▸ **PROMPT**
Please keep the images out and set down the data exactly as given.

▸ **DATASET CONTENT**
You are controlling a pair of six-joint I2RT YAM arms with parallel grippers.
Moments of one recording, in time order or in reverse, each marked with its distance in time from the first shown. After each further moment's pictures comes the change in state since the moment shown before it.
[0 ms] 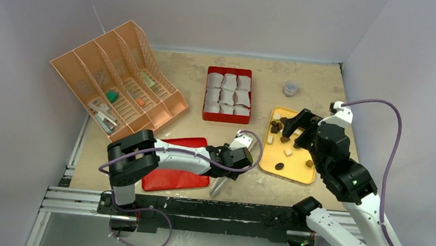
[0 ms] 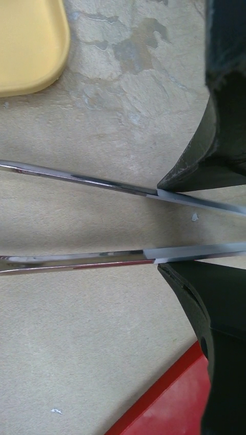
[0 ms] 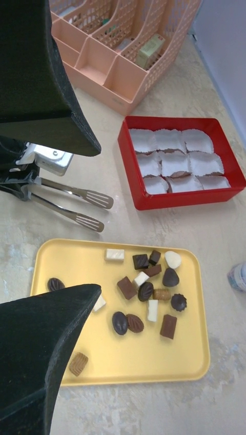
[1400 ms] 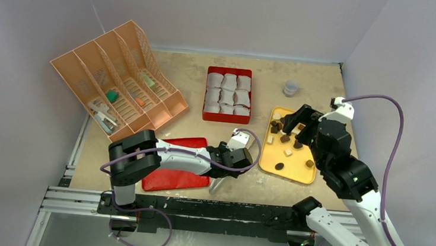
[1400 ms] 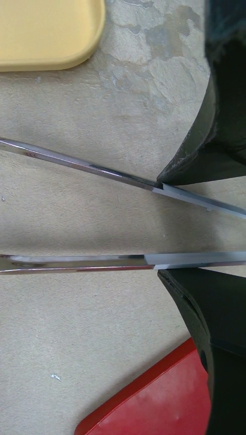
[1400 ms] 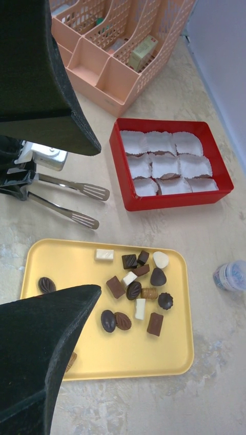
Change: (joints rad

▸ **TASK SOLUTION**
You are controlling a pair of six-joint I2RT YAM arms with parallel grippers.
Moments of one recording, in time order or in reverse, each marked with its distance in time from the first shown. After each further moment's pictures comes the change in state since the moment shown before it.
[0 ms] 
[0 ms] 
[0 ms] 
[1400 ms] 
[1400 ms] 
[1400 ms] 
Change: (joints rad

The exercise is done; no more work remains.